Submarino

Por Luis Fernando Pereira

Já me vi por diversos momentos refletindo sobre o quão minha vida seria diferente caso tivesse vivenciado, até mesmo presenciado algo de trágico na infância. Será que teria eu alguma capacidade de superação, seguindo assim o curso da vida sem sequelas? Será que conseguiria, mesmo com cicatrizes latentes, vencer esses possíveis traumas e de alguma forma viver bem? Ou será que minha personalidade seria uma consequência direta e imediata de tal acontecimento, fazendo-me emperrar no que chamamos de tempo, levando-me com isso pra um constante estado de estagnação, de desesperança, vivendo por anos e anos com este fato arraigado na cabeça?

Com esta última resposta em mente, vos apresento Submarino, de Thomas Vinterberg.

Não custará muito tempo para o leitor e espectador compreender o real significado do parágrafo acima, já que logo aos primeiros instantes da trama somos apresentados aos dois principais envolvidos na reflexão. Assistimos, numa espécie de preâmbulo, Nick (Sebastian Bull Sarning) e seu irmão (Mads Broe Andersen) tomando conta de um bebê, o então caçula da família, pois sua mãe, constantemente embriagada, já não mais consegue. Certo dia, porém, os dois, então pré-adolescentes, adormecem após uma noite regada com muita vodca, e que acaba acarretando na prematura morte do bebê.

Partindo deste fúnebre evento, Vinterberg constrói sua história: um drama denso, cercado de pessimismo e possuidor de um vazio existencial provocador.

Findada a tragédia que serve de premissa, a narrativa entra numa grande elipse, transportando seus personagens para a meia idade. Aqui, na primeira sequência pós-evento, observa-se um Nick (agora interpretado por Jakob Cedergren) com olhar visivelmente perdido caminhando pelas ruas da cidade e, assim que avista um carrinho de bebê, vê-se afrontado pela câmera; ele reage, fazendo-nos automaticamente perceber que ele não superou o trauma vivido na infância.

A partir de então a trama apresenta diversas situações que reafirmam esta perspectiva, utilizando-se para isso de uma atmosfera cinzenta, arquitetada por uma fotografia preenchida por paisagens mortas, e de um interessante trabalho cenográfico, onde há sempre pouco espaço para ser mostrado e quando o são, percebe-se uma completa ausência de cores fortes, perpassando um ar de inalterável tristeza.

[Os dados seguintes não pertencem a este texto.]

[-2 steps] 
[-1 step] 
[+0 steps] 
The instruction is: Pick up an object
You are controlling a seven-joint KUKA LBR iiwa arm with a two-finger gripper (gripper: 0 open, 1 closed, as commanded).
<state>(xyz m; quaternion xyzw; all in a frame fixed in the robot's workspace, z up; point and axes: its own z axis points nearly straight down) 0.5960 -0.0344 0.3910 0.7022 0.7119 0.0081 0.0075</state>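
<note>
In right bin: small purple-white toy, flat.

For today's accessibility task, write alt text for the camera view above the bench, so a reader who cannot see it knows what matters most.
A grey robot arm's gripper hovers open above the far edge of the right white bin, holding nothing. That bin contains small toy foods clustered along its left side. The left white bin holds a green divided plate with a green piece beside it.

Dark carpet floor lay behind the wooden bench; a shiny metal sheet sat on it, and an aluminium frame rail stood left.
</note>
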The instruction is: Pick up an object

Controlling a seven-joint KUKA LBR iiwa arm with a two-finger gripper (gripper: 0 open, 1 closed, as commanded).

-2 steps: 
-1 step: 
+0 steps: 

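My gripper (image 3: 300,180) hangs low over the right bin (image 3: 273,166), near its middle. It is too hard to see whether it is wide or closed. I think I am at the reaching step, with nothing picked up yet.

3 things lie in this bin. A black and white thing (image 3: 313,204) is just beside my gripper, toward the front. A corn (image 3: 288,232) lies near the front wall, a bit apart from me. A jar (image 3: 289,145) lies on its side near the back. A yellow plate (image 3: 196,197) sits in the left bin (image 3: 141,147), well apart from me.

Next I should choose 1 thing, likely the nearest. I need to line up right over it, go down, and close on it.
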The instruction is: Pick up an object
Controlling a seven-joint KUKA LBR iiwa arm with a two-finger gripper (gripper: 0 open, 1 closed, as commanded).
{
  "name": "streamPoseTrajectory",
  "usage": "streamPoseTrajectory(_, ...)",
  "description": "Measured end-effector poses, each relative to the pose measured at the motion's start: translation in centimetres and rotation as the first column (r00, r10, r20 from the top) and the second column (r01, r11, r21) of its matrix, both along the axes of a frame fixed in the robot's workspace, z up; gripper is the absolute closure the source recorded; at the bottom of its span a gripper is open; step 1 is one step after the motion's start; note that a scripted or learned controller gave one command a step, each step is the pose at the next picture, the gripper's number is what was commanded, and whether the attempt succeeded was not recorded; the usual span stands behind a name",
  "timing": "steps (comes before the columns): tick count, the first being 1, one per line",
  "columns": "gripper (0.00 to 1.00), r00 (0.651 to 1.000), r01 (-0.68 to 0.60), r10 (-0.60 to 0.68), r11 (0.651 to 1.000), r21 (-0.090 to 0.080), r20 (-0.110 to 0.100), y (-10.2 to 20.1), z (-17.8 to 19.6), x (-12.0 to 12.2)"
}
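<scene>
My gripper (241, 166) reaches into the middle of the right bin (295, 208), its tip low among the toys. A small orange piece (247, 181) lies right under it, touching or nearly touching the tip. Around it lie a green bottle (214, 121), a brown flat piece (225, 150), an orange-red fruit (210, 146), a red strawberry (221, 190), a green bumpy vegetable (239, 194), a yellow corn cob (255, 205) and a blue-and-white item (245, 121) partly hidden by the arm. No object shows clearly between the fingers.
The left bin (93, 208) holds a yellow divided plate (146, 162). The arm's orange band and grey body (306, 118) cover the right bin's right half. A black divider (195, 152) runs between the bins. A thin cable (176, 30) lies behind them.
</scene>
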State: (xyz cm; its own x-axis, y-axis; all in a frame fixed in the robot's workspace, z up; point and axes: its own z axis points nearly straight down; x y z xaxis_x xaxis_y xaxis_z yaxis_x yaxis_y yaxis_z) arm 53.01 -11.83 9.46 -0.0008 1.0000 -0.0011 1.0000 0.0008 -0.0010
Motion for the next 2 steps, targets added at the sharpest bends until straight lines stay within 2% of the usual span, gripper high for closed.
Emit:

O roteiro, assinado por Thomas Vinterberg, Jonas T.Bengtsson e Tobias Lindholm apresenta qualidades, mas também defeitos. O primeiro capítulo, por assim dizer, é competente ao apresentar o contexto no qual Nick é envolvido: sua relação amorosa bastante peculiar, a amizade com um sujeito de conduta visivelmente confusa e sua busca pelo irmão, afastados já há algum tempo. Contudo, a tentativa de emoldurar uma trama mais engenhosa acaba não agregando tanto valor, pois é de fácil captação pelo espectador. Presumimos com certa rapidez os próximos passos que serão dados pelo personagem, o que não seria problema algum caso o roteiro tivesse este viés em mente.

O capítulo seguinte apresenta o drama vivido pelo seu irmão (vivido agora por Peter Plaugborg), obrigado a esconder do filho menor sua dependência química. Nesta parte, Vinterberg é bem feliz ao conduzir o personagem pra reprodução de todo um contexto que vivenciara na infância: desde a falta de maturidade ao colocar uma criança no mundo, até as constantes derrotas perante o vício, no caso agora, da heroína. Nesta parte da trama há o entrelaçamento das histórias, trazendo à tona toda a preocupação dos roteiristas em oferecer uma construção narrativa mais elaborada e não linear. O resultado não compromete, mas também não proporciona entusiasmo, pois, como já afirmado, não é de difícil percepção pelo espectador.

Submarino mostra-se um drama poderoso, construidor de uma história de gradativa imersão à tristeza, que conduz o espectador às profundezas de almas desesperançadas, fazendo-me mais uma vez pensar numa das questões que introduziram este texto. Será que uma vez acometido por um trauma, não mais há possibilidade de salvação?

Thomas Vinterberg acabou de me responder.